(Data extracted from a collection)
——

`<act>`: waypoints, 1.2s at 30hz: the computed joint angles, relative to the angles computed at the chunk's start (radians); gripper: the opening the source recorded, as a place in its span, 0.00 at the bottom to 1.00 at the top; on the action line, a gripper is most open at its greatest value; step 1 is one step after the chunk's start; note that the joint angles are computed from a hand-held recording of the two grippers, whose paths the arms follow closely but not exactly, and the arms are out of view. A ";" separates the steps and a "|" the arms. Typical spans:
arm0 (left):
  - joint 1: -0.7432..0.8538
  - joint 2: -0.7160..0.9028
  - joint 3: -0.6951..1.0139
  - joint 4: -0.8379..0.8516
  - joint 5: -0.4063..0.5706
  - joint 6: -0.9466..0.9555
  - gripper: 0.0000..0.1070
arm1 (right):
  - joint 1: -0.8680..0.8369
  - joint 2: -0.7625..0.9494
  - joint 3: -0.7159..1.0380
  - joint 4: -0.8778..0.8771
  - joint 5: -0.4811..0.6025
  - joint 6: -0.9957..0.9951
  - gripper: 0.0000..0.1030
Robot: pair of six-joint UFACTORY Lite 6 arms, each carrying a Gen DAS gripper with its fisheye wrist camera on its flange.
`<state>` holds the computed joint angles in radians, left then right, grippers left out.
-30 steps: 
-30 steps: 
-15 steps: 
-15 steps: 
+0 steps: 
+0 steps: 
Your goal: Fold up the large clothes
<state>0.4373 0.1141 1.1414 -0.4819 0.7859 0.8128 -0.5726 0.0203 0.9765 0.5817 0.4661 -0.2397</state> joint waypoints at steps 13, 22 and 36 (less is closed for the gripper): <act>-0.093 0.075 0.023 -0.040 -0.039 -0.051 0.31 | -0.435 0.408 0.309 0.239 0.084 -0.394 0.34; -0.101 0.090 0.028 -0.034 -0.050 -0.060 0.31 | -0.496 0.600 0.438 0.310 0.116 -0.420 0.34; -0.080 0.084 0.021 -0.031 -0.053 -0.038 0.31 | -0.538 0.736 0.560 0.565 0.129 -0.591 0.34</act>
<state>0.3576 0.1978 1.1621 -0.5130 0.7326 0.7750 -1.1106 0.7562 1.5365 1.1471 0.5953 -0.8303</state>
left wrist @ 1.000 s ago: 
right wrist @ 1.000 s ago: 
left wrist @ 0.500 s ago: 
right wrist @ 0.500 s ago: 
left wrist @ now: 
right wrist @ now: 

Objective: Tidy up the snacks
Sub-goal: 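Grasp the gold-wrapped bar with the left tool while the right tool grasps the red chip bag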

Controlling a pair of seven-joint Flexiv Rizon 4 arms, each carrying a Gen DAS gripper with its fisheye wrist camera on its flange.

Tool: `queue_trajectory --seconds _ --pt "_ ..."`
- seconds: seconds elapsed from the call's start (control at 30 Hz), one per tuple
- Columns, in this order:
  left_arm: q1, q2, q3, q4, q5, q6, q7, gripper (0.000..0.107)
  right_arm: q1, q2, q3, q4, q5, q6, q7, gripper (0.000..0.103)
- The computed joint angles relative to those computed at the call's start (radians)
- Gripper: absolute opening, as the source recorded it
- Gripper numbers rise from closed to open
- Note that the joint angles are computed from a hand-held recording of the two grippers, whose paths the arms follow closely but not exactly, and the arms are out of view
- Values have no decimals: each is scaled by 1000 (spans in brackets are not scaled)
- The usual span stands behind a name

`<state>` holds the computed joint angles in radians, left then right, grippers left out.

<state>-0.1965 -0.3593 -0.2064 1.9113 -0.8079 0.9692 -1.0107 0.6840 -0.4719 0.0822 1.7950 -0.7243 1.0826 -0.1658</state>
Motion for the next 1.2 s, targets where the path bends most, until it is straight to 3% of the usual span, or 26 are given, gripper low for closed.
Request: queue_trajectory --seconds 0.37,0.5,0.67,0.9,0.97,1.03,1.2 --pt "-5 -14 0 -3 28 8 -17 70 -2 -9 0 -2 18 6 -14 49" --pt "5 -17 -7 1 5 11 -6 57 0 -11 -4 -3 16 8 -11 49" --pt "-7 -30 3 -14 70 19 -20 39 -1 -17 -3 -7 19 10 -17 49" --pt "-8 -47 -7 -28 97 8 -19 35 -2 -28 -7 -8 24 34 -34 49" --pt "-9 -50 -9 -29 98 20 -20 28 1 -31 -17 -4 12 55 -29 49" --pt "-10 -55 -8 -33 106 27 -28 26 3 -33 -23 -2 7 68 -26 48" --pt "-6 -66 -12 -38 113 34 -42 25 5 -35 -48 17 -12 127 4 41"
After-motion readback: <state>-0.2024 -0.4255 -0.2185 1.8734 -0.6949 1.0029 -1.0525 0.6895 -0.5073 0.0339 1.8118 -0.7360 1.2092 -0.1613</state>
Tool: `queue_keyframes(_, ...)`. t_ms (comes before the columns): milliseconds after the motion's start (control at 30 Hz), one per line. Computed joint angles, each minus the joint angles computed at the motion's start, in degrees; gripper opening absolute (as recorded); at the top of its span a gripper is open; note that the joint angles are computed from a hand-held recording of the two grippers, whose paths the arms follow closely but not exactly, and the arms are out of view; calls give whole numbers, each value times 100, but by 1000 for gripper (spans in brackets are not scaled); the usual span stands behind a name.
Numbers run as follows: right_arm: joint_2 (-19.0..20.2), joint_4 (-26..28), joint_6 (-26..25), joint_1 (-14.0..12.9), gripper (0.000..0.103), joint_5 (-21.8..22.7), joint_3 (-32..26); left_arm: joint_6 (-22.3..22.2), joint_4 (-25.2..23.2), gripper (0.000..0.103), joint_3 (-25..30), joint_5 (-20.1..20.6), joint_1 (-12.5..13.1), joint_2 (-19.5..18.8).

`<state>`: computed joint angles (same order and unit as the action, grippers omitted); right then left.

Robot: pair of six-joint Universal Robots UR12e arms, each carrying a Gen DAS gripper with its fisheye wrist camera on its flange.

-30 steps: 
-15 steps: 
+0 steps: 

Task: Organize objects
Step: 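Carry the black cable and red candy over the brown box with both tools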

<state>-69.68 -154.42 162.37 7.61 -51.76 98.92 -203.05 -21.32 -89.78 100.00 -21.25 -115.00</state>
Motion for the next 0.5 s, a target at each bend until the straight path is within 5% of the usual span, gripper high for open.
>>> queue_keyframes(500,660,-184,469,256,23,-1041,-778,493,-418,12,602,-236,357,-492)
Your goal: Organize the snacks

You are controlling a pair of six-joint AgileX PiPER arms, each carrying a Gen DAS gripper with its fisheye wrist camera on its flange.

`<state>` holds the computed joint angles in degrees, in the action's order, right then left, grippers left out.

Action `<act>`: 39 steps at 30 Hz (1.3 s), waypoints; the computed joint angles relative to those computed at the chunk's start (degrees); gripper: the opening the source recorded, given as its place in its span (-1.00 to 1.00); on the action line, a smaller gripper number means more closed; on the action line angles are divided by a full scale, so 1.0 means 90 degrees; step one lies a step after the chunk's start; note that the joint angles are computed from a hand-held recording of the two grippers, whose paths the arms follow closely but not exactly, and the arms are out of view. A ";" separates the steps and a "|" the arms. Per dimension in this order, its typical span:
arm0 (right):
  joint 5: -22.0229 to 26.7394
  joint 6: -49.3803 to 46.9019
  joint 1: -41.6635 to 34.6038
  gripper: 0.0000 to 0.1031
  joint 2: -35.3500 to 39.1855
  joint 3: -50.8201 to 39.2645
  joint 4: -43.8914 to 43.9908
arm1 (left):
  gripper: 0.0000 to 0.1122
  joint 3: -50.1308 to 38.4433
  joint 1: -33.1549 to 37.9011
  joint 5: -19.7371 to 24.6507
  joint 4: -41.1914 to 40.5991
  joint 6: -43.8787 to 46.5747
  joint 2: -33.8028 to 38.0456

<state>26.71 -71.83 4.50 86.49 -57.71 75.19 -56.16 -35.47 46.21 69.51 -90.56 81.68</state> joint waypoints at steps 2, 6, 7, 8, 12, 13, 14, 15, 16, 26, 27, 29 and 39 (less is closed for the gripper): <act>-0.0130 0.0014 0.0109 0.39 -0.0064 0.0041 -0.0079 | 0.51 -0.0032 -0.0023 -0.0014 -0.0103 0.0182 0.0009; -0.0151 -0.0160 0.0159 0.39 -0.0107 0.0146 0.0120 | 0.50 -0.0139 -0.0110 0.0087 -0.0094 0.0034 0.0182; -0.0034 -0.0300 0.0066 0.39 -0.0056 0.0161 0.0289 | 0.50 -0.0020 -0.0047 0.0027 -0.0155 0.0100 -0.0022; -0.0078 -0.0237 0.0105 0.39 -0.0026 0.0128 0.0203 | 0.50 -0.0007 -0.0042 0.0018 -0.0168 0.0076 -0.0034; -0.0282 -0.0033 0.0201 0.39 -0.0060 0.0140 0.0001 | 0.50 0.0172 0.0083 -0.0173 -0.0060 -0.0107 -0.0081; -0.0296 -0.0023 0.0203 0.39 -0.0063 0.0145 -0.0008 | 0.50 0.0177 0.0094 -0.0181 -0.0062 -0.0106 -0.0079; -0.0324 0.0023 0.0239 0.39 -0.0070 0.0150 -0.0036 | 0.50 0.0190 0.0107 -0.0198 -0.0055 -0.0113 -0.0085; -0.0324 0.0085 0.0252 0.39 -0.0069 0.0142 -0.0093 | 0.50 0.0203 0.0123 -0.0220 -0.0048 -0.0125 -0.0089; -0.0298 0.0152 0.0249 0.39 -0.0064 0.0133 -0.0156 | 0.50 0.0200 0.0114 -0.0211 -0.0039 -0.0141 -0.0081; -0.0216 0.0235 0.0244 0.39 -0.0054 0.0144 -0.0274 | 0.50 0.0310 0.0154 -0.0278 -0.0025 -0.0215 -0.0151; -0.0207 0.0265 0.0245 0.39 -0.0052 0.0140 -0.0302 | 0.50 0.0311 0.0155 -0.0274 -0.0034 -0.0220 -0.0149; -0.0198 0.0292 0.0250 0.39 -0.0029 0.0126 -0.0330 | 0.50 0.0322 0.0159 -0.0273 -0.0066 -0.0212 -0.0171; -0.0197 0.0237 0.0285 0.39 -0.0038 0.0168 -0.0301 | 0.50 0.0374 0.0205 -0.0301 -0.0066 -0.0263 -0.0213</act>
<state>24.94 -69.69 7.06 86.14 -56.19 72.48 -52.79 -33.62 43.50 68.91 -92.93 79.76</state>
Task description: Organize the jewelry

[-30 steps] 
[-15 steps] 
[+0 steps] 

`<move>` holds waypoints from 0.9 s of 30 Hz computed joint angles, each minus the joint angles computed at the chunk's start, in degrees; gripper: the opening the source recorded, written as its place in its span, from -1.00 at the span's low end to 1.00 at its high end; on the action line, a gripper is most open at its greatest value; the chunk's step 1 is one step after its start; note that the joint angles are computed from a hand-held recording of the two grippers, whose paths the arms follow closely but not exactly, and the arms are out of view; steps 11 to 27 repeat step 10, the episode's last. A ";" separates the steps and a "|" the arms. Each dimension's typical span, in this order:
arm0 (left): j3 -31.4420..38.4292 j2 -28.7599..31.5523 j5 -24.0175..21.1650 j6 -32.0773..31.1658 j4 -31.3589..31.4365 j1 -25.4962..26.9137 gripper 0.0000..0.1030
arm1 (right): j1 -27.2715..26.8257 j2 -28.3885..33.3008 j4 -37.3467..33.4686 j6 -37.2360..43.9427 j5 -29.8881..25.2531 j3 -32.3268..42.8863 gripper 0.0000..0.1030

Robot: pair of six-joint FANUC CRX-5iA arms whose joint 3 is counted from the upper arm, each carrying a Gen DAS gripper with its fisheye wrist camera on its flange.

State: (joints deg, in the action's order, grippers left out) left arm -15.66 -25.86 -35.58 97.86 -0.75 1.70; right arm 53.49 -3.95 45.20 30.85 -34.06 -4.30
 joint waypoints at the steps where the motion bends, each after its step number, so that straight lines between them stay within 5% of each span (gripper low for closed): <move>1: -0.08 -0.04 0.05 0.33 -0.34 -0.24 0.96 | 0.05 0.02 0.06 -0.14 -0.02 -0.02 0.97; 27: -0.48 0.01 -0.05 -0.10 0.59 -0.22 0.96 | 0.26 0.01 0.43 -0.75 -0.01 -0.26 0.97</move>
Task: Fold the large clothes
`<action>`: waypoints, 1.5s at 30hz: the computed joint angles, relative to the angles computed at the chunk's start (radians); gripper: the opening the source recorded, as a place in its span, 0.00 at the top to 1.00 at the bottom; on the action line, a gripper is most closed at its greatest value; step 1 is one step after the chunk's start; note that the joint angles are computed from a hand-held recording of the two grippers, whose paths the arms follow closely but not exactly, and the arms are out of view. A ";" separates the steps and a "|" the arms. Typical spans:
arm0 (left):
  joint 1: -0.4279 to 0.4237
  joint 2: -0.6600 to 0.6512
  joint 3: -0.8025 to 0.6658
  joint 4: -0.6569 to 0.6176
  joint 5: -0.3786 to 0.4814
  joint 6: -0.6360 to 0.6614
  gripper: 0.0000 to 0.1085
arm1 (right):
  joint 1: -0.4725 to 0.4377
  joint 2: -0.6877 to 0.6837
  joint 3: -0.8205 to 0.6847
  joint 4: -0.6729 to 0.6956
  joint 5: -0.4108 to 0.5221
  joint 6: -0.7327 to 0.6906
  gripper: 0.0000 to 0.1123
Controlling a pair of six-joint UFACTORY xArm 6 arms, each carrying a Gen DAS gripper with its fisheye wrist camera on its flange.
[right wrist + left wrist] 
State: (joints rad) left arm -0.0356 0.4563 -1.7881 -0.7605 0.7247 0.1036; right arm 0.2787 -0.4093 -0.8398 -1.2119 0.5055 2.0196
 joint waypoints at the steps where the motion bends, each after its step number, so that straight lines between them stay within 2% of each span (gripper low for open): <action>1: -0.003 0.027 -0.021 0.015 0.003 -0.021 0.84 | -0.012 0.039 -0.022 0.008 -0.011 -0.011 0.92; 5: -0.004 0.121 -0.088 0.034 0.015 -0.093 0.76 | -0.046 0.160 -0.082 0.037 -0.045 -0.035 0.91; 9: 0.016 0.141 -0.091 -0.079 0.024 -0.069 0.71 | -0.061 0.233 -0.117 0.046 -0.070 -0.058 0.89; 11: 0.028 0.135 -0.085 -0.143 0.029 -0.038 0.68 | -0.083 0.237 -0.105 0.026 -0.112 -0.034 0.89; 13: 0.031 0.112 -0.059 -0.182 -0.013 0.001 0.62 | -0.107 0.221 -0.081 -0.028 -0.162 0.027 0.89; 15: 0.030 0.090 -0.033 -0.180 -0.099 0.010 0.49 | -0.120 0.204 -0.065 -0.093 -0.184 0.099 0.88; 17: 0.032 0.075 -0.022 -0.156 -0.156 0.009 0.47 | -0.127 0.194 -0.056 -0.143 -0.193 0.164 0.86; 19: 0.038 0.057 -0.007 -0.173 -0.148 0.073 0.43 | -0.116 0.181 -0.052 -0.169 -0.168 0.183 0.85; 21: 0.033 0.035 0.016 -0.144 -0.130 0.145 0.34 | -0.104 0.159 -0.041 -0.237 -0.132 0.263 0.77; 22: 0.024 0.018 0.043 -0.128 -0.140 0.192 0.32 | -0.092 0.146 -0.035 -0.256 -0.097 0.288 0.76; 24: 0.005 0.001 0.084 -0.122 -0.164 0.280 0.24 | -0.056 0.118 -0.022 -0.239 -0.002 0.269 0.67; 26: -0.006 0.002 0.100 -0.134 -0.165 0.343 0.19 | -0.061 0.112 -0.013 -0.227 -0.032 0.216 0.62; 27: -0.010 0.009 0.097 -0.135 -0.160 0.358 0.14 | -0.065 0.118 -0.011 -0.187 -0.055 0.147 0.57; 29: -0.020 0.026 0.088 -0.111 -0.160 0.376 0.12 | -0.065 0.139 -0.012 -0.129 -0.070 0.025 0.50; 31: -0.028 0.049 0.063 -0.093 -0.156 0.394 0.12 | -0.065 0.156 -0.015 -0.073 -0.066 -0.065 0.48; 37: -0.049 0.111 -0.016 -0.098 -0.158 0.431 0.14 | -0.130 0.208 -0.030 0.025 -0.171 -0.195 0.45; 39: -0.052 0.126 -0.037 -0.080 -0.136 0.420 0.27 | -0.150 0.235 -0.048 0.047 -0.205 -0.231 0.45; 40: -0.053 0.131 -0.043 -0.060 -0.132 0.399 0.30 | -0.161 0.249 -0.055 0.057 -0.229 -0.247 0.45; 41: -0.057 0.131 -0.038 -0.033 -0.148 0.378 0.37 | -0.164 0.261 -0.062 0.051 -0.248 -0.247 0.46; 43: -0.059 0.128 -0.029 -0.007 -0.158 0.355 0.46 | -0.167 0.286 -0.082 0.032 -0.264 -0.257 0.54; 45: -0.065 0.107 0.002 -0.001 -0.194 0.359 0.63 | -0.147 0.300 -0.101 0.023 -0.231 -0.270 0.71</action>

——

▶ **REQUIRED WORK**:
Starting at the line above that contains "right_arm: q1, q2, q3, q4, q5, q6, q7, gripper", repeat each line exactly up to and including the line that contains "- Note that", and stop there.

▶ **EXERCISE ANSWER**:
  right_arm: q1, q2, q3, q4, q5, q6, q7, gripper (0.000..0.103)
- The computed joint angles relative to those computed at the call's start (radians)
- Gripper: absolute opening, as the source recorded it
- Gripper numbers rise from closed to open
- Note that the joint angles are computed from a hand-held recording of the two grippers, whose paths the arms follow closely but not exactly, and the arms are out of view

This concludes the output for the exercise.